[Collected data entries]
Segment Open

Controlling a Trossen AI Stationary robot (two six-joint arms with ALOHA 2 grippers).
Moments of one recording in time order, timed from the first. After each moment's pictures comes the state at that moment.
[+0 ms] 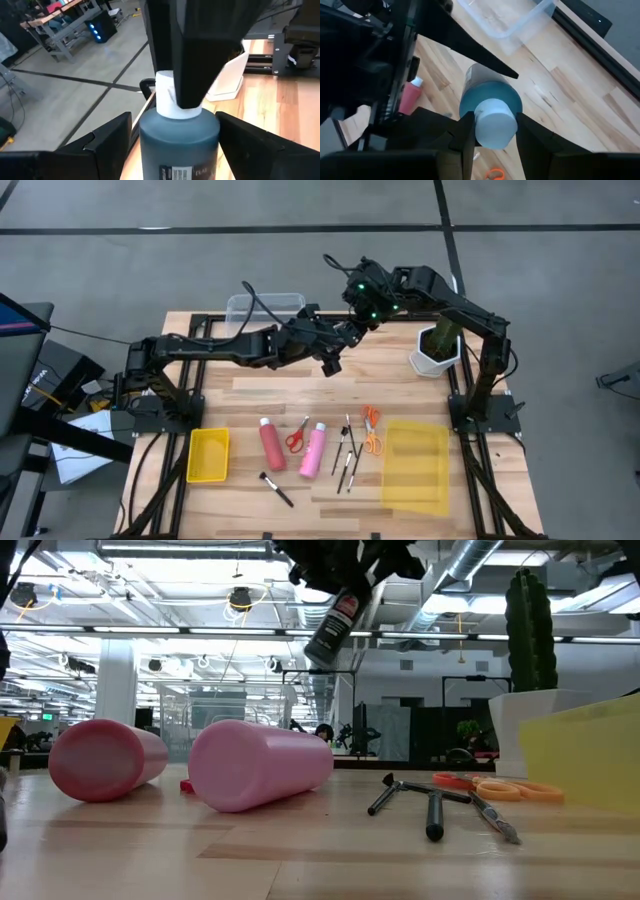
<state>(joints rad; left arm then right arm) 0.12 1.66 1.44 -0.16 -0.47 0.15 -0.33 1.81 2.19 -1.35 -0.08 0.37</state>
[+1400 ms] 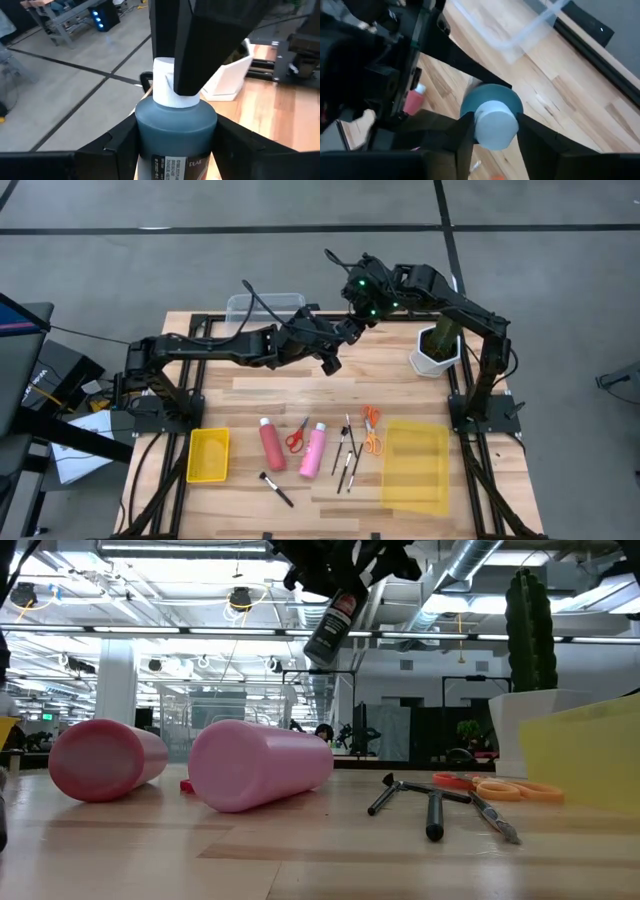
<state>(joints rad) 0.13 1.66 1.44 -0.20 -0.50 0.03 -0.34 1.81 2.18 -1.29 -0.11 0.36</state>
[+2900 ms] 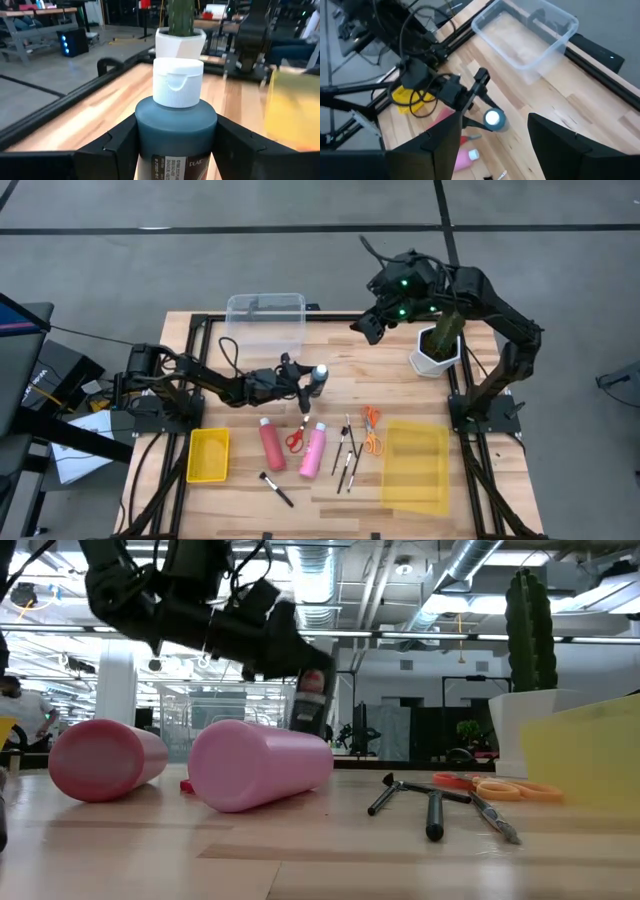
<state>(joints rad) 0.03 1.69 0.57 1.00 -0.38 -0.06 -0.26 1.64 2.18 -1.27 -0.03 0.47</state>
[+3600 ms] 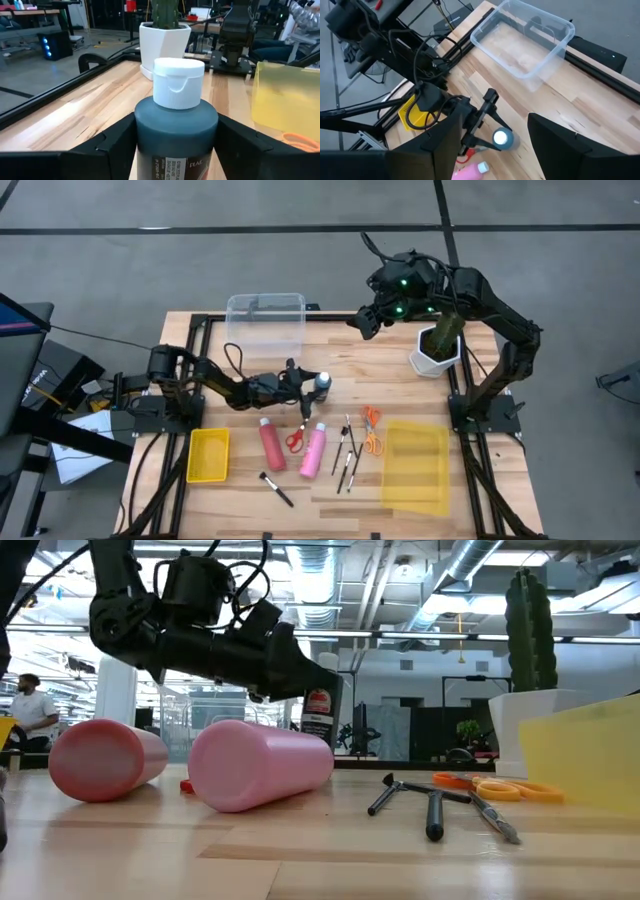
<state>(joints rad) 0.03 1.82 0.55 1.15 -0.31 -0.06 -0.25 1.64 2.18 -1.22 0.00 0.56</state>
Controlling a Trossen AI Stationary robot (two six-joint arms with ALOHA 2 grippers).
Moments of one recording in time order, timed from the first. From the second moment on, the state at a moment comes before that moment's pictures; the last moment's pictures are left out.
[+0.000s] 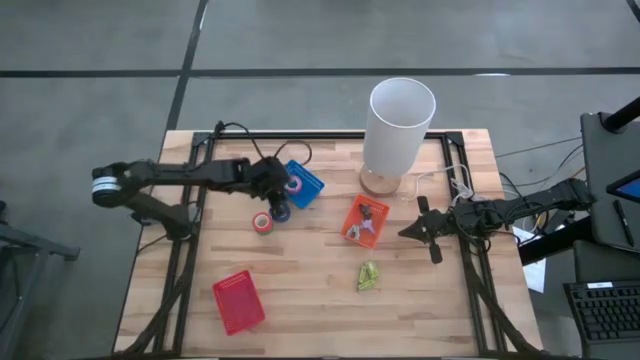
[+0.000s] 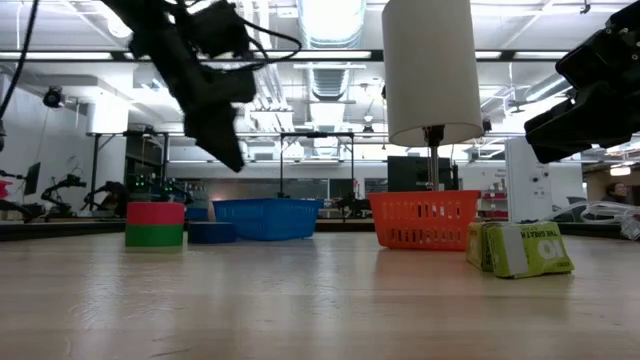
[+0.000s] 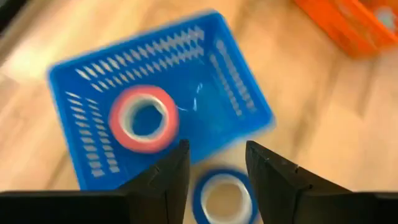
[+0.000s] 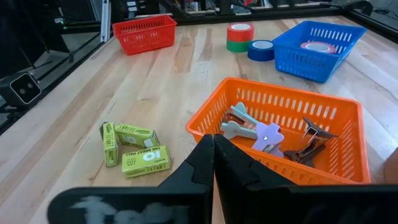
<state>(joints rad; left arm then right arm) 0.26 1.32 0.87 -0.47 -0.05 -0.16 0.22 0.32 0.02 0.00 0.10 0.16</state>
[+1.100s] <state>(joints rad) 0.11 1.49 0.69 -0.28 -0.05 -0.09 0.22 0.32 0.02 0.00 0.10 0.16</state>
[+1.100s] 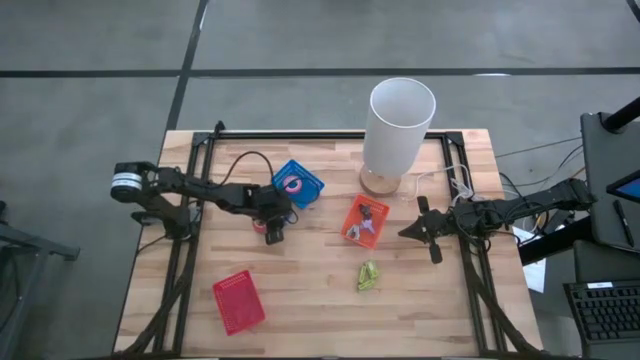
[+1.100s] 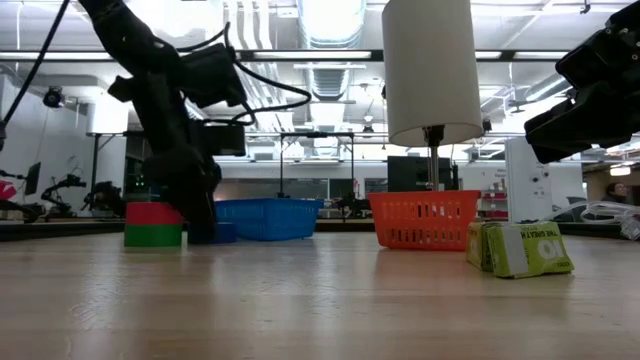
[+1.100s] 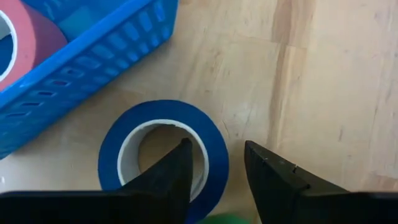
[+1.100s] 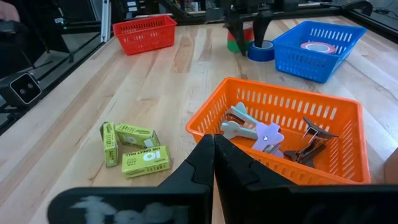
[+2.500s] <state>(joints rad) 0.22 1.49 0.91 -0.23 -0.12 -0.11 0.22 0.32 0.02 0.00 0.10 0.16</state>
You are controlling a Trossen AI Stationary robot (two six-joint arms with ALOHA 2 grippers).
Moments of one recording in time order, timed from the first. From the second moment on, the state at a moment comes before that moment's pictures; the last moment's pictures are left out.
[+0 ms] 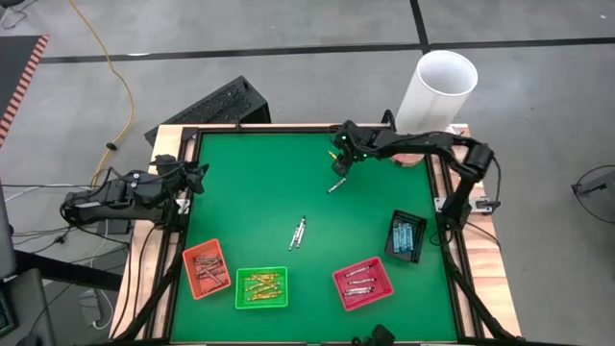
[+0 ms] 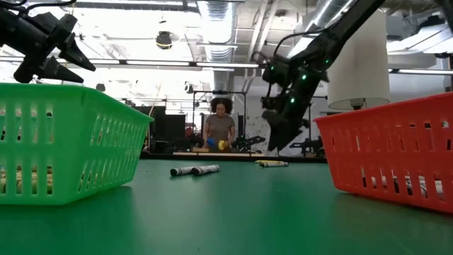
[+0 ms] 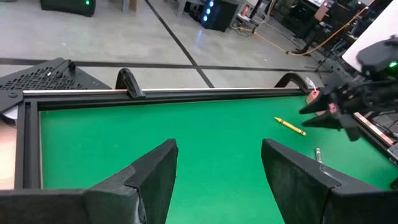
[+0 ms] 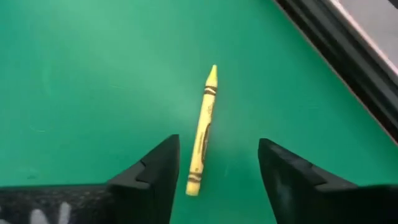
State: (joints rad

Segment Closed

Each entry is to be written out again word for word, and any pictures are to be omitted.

Exercise answer.
Controlling a Trossen AI Stationary robot (two six-joint arms with ALOHA 2 grippers).
Moments of one recording in time order, timed from the first. After each moment's pictures comes the state at that moment.
[+0 ms] 
<state>(joints rad; left arm then right arm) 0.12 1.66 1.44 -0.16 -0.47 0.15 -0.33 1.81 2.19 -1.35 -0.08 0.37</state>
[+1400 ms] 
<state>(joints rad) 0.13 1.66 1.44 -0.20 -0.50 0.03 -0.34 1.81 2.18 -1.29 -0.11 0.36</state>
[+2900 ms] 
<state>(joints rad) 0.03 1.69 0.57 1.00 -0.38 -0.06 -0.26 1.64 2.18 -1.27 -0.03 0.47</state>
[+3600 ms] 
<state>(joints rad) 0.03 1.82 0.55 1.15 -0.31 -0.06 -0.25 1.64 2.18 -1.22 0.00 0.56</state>
Controlling a Trossen AI Stationary robot (two six-joint arms with ALOHA 2 grippers).
Moments of one recording in time order, timed from the first. From the second moment on, the state at a moment comes before that moment's pictures; the last moment's pictures are left out.
[+0.000s] 
[+0.000s] 
[+0.000s] 
[+0.000s] 
<state>(joints rad; left arm then right arm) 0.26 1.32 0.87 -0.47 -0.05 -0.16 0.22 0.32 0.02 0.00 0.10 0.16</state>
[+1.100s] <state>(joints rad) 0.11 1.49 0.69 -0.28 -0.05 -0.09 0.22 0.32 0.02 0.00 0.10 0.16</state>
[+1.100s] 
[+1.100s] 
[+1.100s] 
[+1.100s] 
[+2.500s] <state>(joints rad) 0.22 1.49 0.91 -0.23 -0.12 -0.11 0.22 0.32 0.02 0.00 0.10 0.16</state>
You are controlling a Trossen AI Stationary robot (two six-joint arms with ALOHA 2 grippers).
Moments of one recording in time order, timed from the first. From the second moment on, the state at a moment comes before that moment's pictures; the last moment's pictures are left out.
[+0 ms] 
[+0 ms] 
[+0 ms] 
[+0 ms] 
State: (joints rad

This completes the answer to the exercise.